We continued walking. Most of the benches were occupied, by people alone or in couples. We headed for one just past the top of the hill and sat

down. I smelt ketchup; a half-eaten burger lay under the bench in a cardboard box.

Ben picked it up carefully and put it in one of the litter bins, then returned to sit next to me. He pointed out some of the landmarks. ‘That’s Canary

Wharf,’ he said, gesturing towards a building that, even at this distance, looked immeasurably tall. ‘It was built in the early nineties, I think. They’re all

offices, things like that.’

The nineties. It was odd to hear a decade that I could not remember living through summed up in two words. I must have missed so much. So much

music, so many films and books, so much news. Disasters, tragedies, wars. Whole countries might have fallen to pieces as I wandered, oblivious, from

one day to the next.

So much of my own life, too. So many views I don’t recognize, despite seeing them every day.

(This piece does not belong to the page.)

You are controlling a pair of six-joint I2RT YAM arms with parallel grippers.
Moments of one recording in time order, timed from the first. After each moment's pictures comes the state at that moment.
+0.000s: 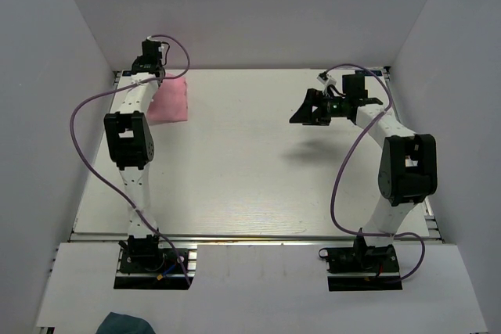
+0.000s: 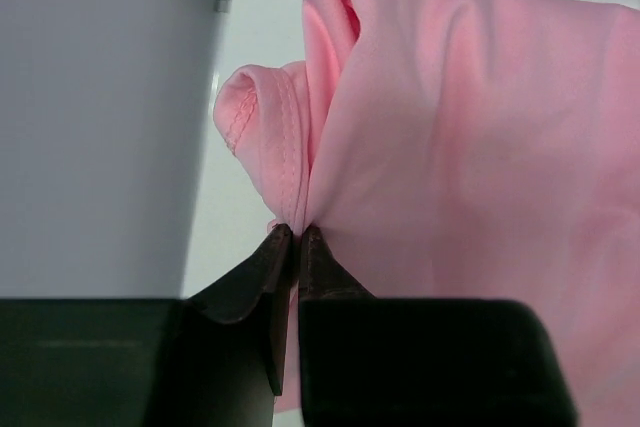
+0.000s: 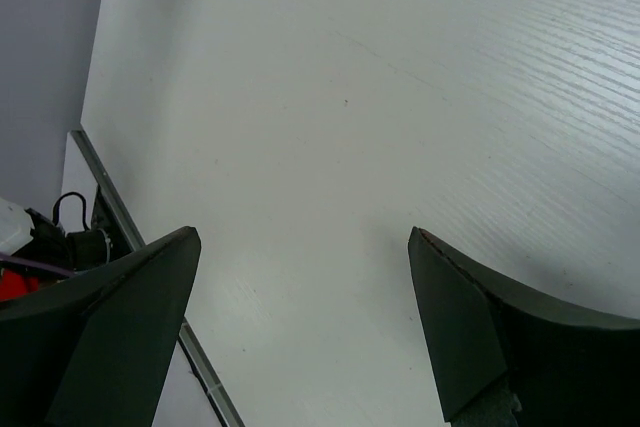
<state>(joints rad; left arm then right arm) 0.00 2.33 2.12 -0.51 -0.48 0.22 0.12 1.79 1.29 -0.31 -0.87 0.20</state>
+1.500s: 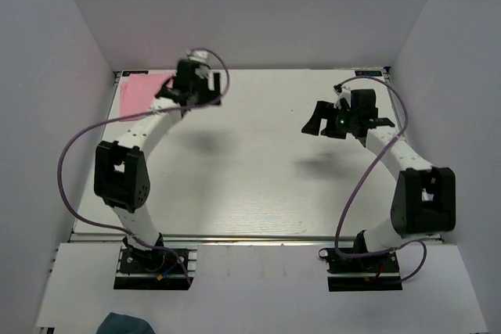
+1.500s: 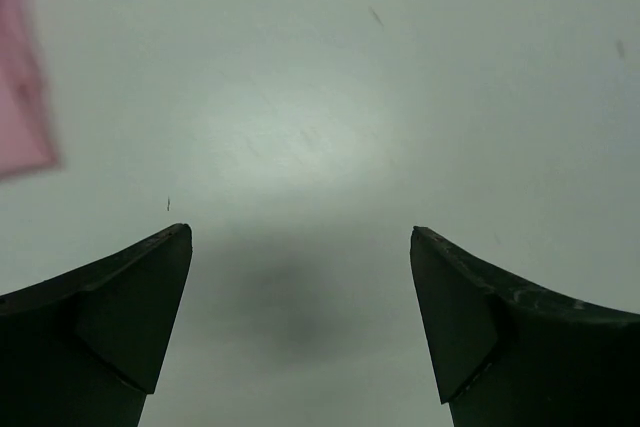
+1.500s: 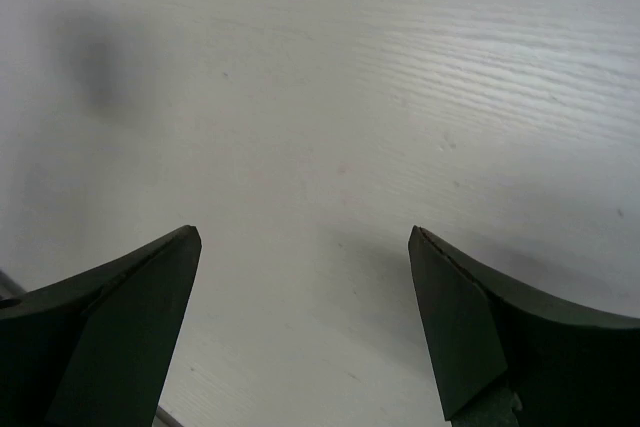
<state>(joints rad) -0.25 1.80 1.57 -0.38 -0.11 -0.14 0.12 1.53 1.06 -0.29 -0.55 0.25</state>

‘Ben?’ I said. ‘Tell me about us.’

‘Us?’ he said. ‘What do you mean?’

I turned to face him. The wind gusted up the hill, cold against my face. A dog barked somewhere. I wasn’t sure how much to say; he knows I

remember nothing of him at all.

‘I’m sorry,’ I said. ‘I don’t know anything about me and you. I don’t even know how we met, or when we got married, or anything.’

He smiled, and shuffled along the bench so that we were touching. He put his arm around my shoulder. I began to recoil, then remembered he is not

a stranger but the man I married. ‘What do you want to know?’

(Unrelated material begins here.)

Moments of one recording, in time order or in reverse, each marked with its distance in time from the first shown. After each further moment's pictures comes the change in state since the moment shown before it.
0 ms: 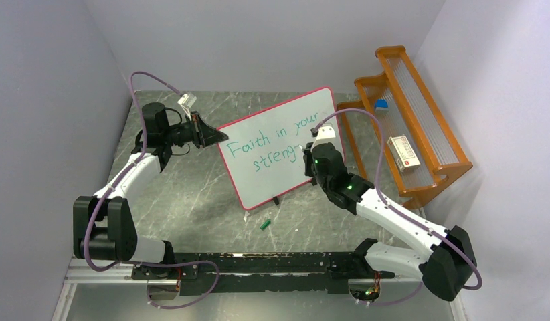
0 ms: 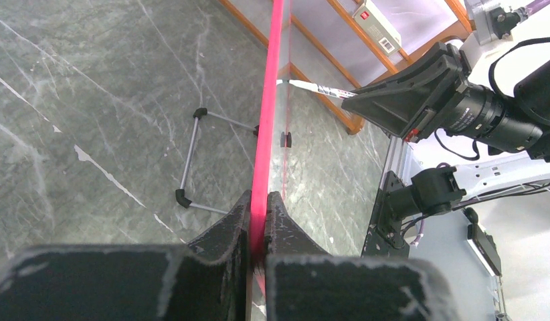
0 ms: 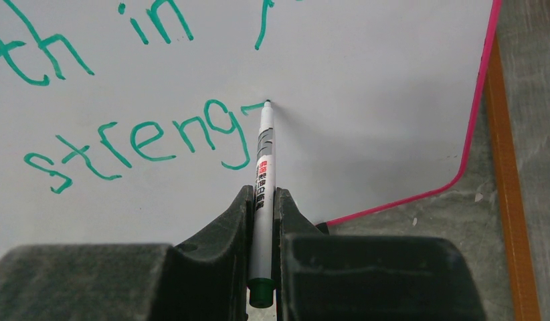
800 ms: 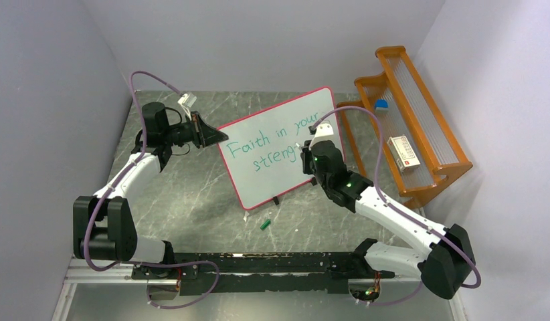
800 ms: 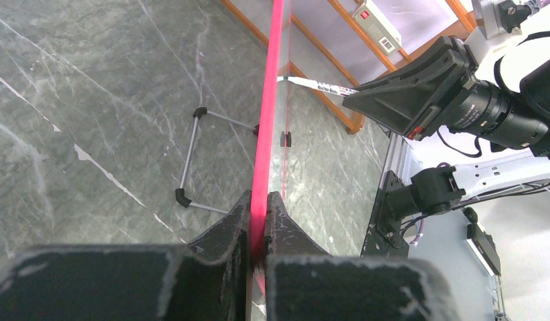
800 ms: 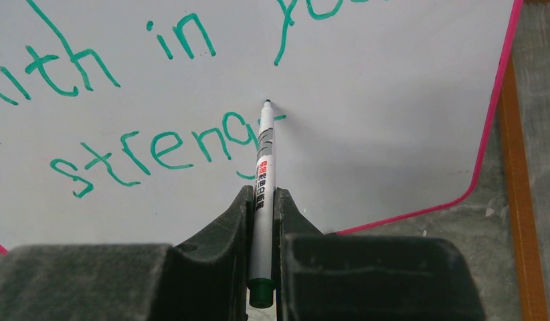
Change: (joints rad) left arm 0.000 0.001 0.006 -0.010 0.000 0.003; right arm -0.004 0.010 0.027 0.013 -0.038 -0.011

‘I don’t know,’ I said. ‘How did we meet?’

‘Well, we were both at university,’ he said. ‘You had just started your Ph.D. Do you remember that?’

I shook my head. ‘Not really. What did I study?’

‘You’d graduated in English,’ he said, and an image flashed in front of me, quick and sharp. I saw myself in a library and recalled vague ideas of

writing a thesis concerning feminist theory and early twentieth-century literature, though really it was just something I could be doing while I worked on

novels, something my mother might not understand but would at least see as legitimate. The scene hung for a moment, shimmering, so real I could almost

touch it, but then Ben spoke and it vanished.

‘I was doing my degree,’ he said, ‘in chemistry. I would see you all the time. At the library, in the bar, whatever. I would always be amazed at how

beautiful you looked, but I could never bring myself to speak to you.’